Abstract:
Fenomena jasa titipan (jastip) berkembang seiring perkembangan teknologi yang
ada dan didukung oleh keinginan memiliki suatu barang yang memiliki nilai ekonomi
maupun prestise yang tinggi di masyarakat. Jastip sudah marak sejak Tahun 2017,
puncaknya pada Tahun 2019 semakin marak karena dirasa sudah mengganggu produk
dalam negeri terlebih menghindari dari ketentuan pajak yang ada. Karena bagi pihak yang
pandai melihat peluang, jastip dijadikan kesempatan berusaha bahkan menjadi profesi yang
didukung. Rumusan masalah penelitian ini yaitu, Pengaturan hukum tentang usaha jasa
titip luar negeri yang diduga sebagai bentuk tindak pidana penggelapan barang impor, Apa
faktor penyebab terjadinya penggelapan barang impor oleh pelaku usaha jasa titip luar
negeri, dan Pertanggungjawaban pelaku usaha yang melakukan penggelapan barang impor.
Jenis penelitian ini adalah penelitian hukum normatif dengan pendekatan Undang undang (statue approach). Sumber bahan hukum yang digunakan dalam melakukan
penelitian ini yaitu, data kewahyuan, dan data sekunder. Alat pengumpul data yang
digunakan dalam penelitian ini yaitu menggunakan studi documentasi.

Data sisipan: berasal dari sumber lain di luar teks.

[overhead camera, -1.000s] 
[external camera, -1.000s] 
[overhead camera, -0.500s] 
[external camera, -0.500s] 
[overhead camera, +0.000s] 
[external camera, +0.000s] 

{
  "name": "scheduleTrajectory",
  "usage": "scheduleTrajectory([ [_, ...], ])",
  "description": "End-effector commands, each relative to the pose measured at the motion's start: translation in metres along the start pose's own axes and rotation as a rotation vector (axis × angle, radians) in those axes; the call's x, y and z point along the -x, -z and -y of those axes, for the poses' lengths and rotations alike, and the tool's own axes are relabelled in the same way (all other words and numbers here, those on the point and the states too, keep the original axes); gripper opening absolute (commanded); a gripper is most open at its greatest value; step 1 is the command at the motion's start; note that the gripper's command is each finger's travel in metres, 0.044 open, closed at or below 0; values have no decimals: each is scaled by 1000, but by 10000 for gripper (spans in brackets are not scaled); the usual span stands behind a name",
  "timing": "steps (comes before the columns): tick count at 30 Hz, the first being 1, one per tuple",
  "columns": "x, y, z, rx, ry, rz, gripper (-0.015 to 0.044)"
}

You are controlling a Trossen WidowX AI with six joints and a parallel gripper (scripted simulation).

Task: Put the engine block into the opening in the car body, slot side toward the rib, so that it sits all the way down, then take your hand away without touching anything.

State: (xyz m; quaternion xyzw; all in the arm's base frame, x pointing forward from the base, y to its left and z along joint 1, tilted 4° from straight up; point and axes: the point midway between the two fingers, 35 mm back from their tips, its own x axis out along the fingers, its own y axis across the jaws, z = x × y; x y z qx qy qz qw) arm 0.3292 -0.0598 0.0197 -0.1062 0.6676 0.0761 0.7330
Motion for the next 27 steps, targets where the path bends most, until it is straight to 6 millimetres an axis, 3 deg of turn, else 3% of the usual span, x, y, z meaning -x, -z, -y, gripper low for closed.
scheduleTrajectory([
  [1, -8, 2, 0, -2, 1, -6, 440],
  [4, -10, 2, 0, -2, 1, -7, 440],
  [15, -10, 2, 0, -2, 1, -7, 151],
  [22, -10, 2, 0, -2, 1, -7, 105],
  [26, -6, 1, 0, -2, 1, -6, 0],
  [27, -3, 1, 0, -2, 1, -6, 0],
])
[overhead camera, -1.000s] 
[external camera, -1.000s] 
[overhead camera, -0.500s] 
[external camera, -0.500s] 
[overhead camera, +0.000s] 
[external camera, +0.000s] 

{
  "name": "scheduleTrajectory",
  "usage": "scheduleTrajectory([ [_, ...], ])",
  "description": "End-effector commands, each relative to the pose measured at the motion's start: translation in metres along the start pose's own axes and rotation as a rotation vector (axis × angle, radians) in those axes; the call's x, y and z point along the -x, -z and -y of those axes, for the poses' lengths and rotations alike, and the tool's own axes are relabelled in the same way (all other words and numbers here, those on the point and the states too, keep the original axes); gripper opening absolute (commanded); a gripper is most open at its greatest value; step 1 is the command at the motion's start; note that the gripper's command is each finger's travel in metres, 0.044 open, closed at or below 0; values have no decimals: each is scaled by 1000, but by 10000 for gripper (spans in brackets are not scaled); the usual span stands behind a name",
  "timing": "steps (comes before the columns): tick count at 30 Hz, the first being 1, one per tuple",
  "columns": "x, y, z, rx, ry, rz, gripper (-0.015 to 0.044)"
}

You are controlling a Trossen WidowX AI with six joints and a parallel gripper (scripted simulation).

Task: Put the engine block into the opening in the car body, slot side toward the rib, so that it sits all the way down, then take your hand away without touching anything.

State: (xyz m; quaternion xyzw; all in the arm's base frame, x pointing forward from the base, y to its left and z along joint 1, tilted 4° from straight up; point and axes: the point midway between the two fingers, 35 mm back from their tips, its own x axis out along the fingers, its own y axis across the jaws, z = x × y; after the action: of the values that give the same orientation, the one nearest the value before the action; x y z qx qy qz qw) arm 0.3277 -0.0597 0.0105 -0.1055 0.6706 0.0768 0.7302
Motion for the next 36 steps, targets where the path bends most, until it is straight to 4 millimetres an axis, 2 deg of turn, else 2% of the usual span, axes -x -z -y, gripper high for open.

Berdasarkan hasil penelitian dipahami bahwa Pengaturan hukum tentang usaha
jasa titip luar negeri, pelaku usaha jasa titip mengikuti aturan bea masuk terhadap barang
yang dibawa dari luar negeri untuk diperjual belikan di Indonesia. Aturan tersebut mengacu
pada Undang-undang No. 17 Tahun 2006 tentang Kepabeanan. ketentuan membawa
barang-barang dari luar negeri telah diatur dalam Peraturan Menteri Keuangan (PMK)
Nomor 203/PMK.04/2017 menetapkan pembebasan bea masuk FOB USD 500 (lima ratus
United States Dollar). Ketentuan yang seharusnya digunakan untuk barang milik pribadi
(personal use) justru dimanfaatkan oleh pelaku usaha jasa titip untuk membawa barang
titipan untuk diperjual belikan. Hal ini dapat dikategorikan pelanggaran dibidang
kepabeanan. Pertanggungjawaban pelaku usaha jasa titip luar negeri yang melakukan
penggelapan pajak dan barang Impor, dapat dikenanakan pajak apabila melebihi ketentuan
yang telah ditetapkan, dan sanksi administrasi berupa pembayaran kekurangan pajak dan
bea masuk berupa denda minimal 1 juta dan maksimal 50 juta, dan atau sanksi pidana Pasal
102 sampai dengan Pasal 111. Sanksi minimal pidana penjara 1 (satu) tahun dan maksimal
10 (sepuluh) tahun, dan denda minimal 50 juta rupiah dan maksimal 5 milyar rupiah.